Exercise details: Could you copy out all of the entries exactly?
── Task material ──
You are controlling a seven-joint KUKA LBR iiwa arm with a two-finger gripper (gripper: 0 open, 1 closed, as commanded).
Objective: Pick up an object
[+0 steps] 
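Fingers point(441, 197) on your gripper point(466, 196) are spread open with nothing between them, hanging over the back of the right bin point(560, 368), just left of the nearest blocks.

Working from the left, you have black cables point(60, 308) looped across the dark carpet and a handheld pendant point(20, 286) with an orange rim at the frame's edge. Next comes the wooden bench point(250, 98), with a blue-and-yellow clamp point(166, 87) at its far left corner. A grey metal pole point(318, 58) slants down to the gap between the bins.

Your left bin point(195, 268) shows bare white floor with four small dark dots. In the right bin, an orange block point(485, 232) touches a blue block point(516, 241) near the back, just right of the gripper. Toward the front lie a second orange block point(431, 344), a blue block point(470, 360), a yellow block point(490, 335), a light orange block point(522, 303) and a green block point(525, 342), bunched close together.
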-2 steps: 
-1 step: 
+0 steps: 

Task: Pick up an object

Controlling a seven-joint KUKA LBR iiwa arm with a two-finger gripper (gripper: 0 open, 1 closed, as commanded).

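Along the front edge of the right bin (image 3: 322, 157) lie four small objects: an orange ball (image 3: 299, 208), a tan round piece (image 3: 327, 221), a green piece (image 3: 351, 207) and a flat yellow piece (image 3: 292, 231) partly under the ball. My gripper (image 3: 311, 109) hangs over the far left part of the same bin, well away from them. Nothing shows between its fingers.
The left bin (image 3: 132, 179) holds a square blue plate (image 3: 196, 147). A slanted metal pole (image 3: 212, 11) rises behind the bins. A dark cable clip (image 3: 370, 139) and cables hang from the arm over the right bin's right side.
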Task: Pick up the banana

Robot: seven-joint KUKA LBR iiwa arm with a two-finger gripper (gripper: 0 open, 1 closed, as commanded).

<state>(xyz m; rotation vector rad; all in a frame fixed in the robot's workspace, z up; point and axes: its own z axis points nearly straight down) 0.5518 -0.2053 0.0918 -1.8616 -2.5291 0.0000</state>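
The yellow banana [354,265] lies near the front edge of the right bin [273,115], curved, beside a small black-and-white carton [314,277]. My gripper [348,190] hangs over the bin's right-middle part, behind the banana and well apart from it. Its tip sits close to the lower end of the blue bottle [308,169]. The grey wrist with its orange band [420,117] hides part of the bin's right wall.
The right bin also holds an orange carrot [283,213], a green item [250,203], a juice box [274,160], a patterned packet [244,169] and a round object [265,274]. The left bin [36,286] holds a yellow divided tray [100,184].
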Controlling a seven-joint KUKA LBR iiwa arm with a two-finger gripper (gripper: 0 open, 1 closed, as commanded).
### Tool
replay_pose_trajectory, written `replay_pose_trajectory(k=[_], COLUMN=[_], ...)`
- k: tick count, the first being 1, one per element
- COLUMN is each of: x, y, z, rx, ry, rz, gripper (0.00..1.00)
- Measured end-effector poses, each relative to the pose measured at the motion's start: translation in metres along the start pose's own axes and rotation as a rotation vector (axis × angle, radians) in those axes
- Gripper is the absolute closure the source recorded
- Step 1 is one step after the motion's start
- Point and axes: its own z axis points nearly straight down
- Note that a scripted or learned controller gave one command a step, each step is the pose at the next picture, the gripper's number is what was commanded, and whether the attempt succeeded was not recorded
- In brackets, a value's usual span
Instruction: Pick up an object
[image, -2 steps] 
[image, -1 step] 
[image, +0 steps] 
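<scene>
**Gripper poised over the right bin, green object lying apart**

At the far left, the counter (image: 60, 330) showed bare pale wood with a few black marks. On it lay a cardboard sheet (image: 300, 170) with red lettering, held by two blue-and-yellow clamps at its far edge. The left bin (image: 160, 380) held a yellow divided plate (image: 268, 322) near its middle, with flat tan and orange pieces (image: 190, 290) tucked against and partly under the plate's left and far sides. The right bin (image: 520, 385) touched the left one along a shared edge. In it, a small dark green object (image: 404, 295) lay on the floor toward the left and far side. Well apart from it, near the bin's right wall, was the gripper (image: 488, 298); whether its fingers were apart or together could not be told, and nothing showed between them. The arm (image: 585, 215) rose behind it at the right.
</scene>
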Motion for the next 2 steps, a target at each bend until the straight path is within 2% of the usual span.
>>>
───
Finished task:
You are controlling a seven-joint KUKA LBR iiwa arm with a two-finger gripper (gripper: 0 open, 1 closed, as commanded).
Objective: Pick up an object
[+0 steps] 
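Fingers point(441, 197) on your gripper point(466, 196) are spread open with nothing between them, hanging over the back of the right bin point(560, 368), just left of the nearest blocks.

Working from the left, you have black cables point(60, 308) looped across the dark carpet and a handheld pendant point(20, 286) with an orange rim at the frame's edge. Next comes the wooden bench point(250, 98), with a blue-and-yellow clamp point(166, 87) at its far left corner. A grey metal pole point(318, 58) slants down to the gap between the bins.

Your left bin point(195, 268) shows bare white floor with four small dark dots. In the right bin, an orange block point(485, 232) touches a blue block point(516, 241) near the back, just right of the gripper. Toward the front lie a second orange block point(431, 344), a blue block point(470, 360), a yellow block point(490, 335), a light orange block point(522, 303) and a green block point(525, 342), bunched close together.
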-2 steps: 
-1 step: 
+0 steps: 

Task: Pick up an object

Controlling a seven-joint KUKA LBR iiwa arm with a two-finger gripper (gripper: 0 open, 1 closed, as commanded).

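Along the front edge of the right bin (image 3: 322, 157) lie four small objects: an orange ball (image 3: 299, 208), a tan round piece (image 3: 327, 221), a green piece (image 3: 351, 207) and a flat yellow piece (image 3: 292, 231) partly under the ball. My gripper (image 3: 311, 109) hangs over the far left part of the same bin, well away from them. Nothing shows between its fingers.
The left bin (image 3: 132, 179) holds a square blue plate (image 3: 196, 147). A slanted metal pole (image 3: 212, 11) rises behind the bins. A dark cable clip (image 3: 370, 139) and cables hang from the arm over the right bin's right side.
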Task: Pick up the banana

Robot: seven-joint KUKA LBR iiwa arm with a two-finger gripper (gripper: 0 open, 1 closed, as commanded).

<state>(xyz m; rotation vector rad; all in a frame fixed in the robot's workspace, z up; point and axes: its own z axis points nearly straight down) 0.5518 -0.2053 0.0918 -1.8616 -2.5291 0.0000</state>
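The yellow banana [354,265] lies near the front edge of the right bin [273,115], curved, beside a small black-and-white carton [314,277]. My gripper [348,190] hangs over the bin's right-middle part, behind the banana and well apart from it. Its tip sits close to the lower end of the blue bottle [308,169]. The grey wrist with its orange band [420,117] hides part of the bin's right wall.
The right bin also holds an orange carrot [283,213], a green item [250,203], a juice box [274,160], a patterned packet [244,169] and a round object [265,274]. The left bin [36,286] holds a yellow divided tray [100,184].
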Controlling a seven-joint KUKA LBR iiwa arm with a two-finger gripper (gripper: 0 open, 1 closed, as commanded).
### Tool
replay_pose_trajectory, written `replay_pose_trajectory(k=[_], COLUMN=[_], ...)`
- k: tick count, the first being 1, one per element
- COLUMN is each of: x, y, z, rx, ry, rz, gripper (0.00..1.00)
- Measured end-effector poses, each relative to the pose measured at the motion's start: translation in metres along the start pose's own axes and rotation as a rotation vector (axis × angle, radians) in those axes
- Gripper is the absolute closure the source recorded
- Step 1 is one step after the motion's start
- Point and axes: its own z axis points nearly straight down
- Note that a scripted or learned controller gave one command a step, each step is the pose at the next picture, the gripper's number is what was commanded, and whether the attempt succeeded was not recorded
- In brackets, a value's usual span
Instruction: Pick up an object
[image, -2 steps] 
[image, -1 step] 
[image, +0 steps] 
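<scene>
**Gripper poised over the right bin, green object lying apart**

At the far left, the counter (image: 60, 330) showed bare pale wood with a few black marks. On it lay a cardboard sheet (image: 300, 170) with red lettering, held by two blue-and-yellow clamps at its far edge. The left bin (image: 160, 380) held a yellow divided plate (image: 268, 322) near its middle, with flat tan and orange pieces (image: 190, 290) tucked against and partly under the plate's left and far sides. The right bin (image: 520, 385) touched the left one along a shared edge. In it, a small dark green object (image: 404, 295) lay on the floor toward the left and far side. Well apart from it, near the bin's right wall, was the gripper (image: 488, 298); whether its fingers were apart or together could not be told, and nothing showed between them. The arm (image: 585, 215) rose behind it at the right.
</scene>
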Motion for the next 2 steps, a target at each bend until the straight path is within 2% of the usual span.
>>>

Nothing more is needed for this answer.